I need to have a timer interrupt fire accurately every 92 usec. I’m using timer 4, and usually its accurate, but in some cases the timing stretches out to 125, 137, or even as high as 180 usec.
This results in sampling errors in my code and stops the system from functioning as expected.

The same sampling routine has been used successfully for about 15 years across various other microcontrollers (STM32, Pic18, Pic24, Pic32, nRF52840) with/without an RTOS.

I’ve tried lowering the FreeRTOS tick rate, and it gives a small improvement, but the sampled signal is up to 20 msec long and I can’t run the tick rate that low without the rest of the app breaking.

Has there been any more thoughts about migrating to FreeRTOS 10.3?

Right now I’m pretty much stuck and unable to progress to getting the product to market.

I wrote some code to drive an output high when vPortEnterCritical() is called and low when vPortExitCritical() is called.
Note I am not calling these from application code, so its only from FreeRTOS itself or the SDK.

It shows that the interrupts are disabled a lot.
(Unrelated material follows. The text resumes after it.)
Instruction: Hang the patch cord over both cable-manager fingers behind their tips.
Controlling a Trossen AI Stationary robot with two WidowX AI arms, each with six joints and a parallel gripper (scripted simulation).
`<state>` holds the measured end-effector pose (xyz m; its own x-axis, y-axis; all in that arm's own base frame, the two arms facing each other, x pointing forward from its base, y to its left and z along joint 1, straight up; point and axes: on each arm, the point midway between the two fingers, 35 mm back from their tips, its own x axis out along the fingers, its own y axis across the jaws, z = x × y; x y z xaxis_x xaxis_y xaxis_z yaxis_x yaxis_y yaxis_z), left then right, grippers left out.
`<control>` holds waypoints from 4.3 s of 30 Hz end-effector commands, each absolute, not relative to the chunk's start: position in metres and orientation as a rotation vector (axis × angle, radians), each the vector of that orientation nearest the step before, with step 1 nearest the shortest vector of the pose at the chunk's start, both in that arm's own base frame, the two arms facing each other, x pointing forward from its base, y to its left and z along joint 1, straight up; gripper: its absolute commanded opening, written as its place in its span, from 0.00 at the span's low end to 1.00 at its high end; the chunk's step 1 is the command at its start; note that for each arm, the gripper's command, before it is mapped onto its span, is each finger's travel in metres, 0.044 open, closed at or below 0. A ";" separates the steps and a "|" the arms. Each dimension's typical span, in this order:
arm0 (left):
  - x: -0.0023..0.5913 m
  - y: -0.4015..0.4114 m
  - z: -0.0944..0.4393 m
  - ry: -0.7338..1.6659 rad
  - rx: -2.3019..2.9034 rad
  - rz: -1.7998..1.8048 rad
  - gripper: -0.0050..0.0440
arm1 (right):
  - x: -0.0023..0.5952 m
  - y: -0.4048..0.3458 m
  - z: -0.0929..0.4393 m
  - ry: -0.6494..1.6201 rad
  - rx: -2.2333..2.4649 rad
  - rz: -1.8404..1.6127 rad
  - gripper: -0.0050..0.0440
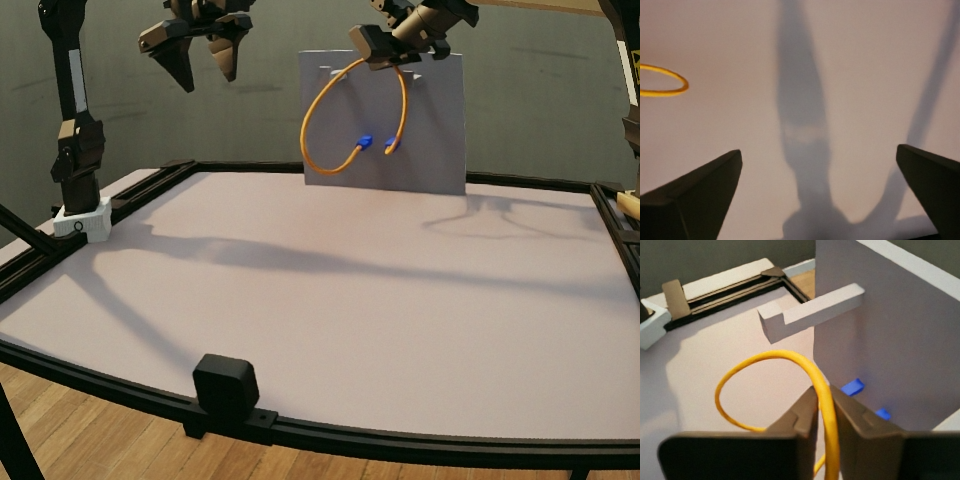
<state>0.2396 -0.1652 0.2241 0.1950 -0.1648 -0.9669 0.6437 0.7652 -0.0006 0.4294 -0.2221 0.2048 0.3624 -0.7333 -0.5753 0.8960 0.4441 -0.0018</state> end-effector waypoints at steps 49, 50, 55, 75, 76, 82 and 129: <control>0.238 -0.164 0.231 1.235 0.451 -0.595 1.00 | 0.396 -0.213 0.224 0.518 0.345 -1.070 0.15; 0.238 -0.164 0.231 1.235 0.451 -0.595 1.00 | 0.395 -0.213 0.224 0.518 0.345 -1.070 0.15; 0.238 -0.164 0.231 1.235 0.451 -0.595 1.00 | 0.391 -0.211 0.224 0.518 0.345 -1.070 0.15; 0.238 -0.164 0.231 1.235 0.451 -0.595 1.00 | 0.386 -0.210 0.226 0.514 0.346 -1.069 0.15; 0.238 -0.164 0.231 1.235 0.451 -0.595 1.00 | 0.386 -0.210 0.226 0.513 0.346 -1.069 0.15; 0.238 -0.164 0.231 1.235 0.451 -0.595 1.00 | 0.387 -0.210 0.225 0.515 0.345 -1.069 0.15; 0.238 -0.164 0.231 1.235 0.451 -0.595 1.00 | 0.367 -0.218 0.218 0.538 0.323 -1.091 0.15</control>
<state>0.2396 -0.1651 0.2241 0.1950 -0.1648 -0.9668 0.6437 0.7653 -0.0006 0.3724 -0.2175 0.2059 0.3371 -0.7416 -0.5800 0.9002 0.4344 -0.0323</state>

E.g. for a period of 4 msec, it was being disabled for about 86 usec and enabled for 2 usec, repeatedly (86 disabled, 2 enabled, 86 disabled etc for a total of 4 msec.)

There are periods of about 1 msec where it is not disabled, but not any longer.
It seems pretty clear to me that this is the cause of my issues.

I have been trying again to change the FreeRTOS port.
Comparing the RTL8721 port with the standard M33 port, its basically the same.

I ported over the minimum code from FreeRTOS 10.3 port, to use configMAX_SYSCALL_INTERRUPT_PRIORITY set to the basepri register instead of global irq disable.

The app runs, but gets stuck at boot.
I call wifi_on() in my main thread, which gets stuck when it calls rltk_wlan_start().
This function never returns.

FreeRTOS is still running itself, processing the tick counter, but xNextTaskUnblockTime is 0xFFFFFFFF so it never attempts to swap to the next task.

rltk_wlan_start() seems to be closed source, so I can’t see why its hanging. The assembly code seems to show it gets as far as “netdev_open”

I must apologize here. I misdiagnosed this second issue.

The issue was not caused by interrupt disable, but was instead noise getting onto the sampled signal from a debug cable that was connected to the PCB.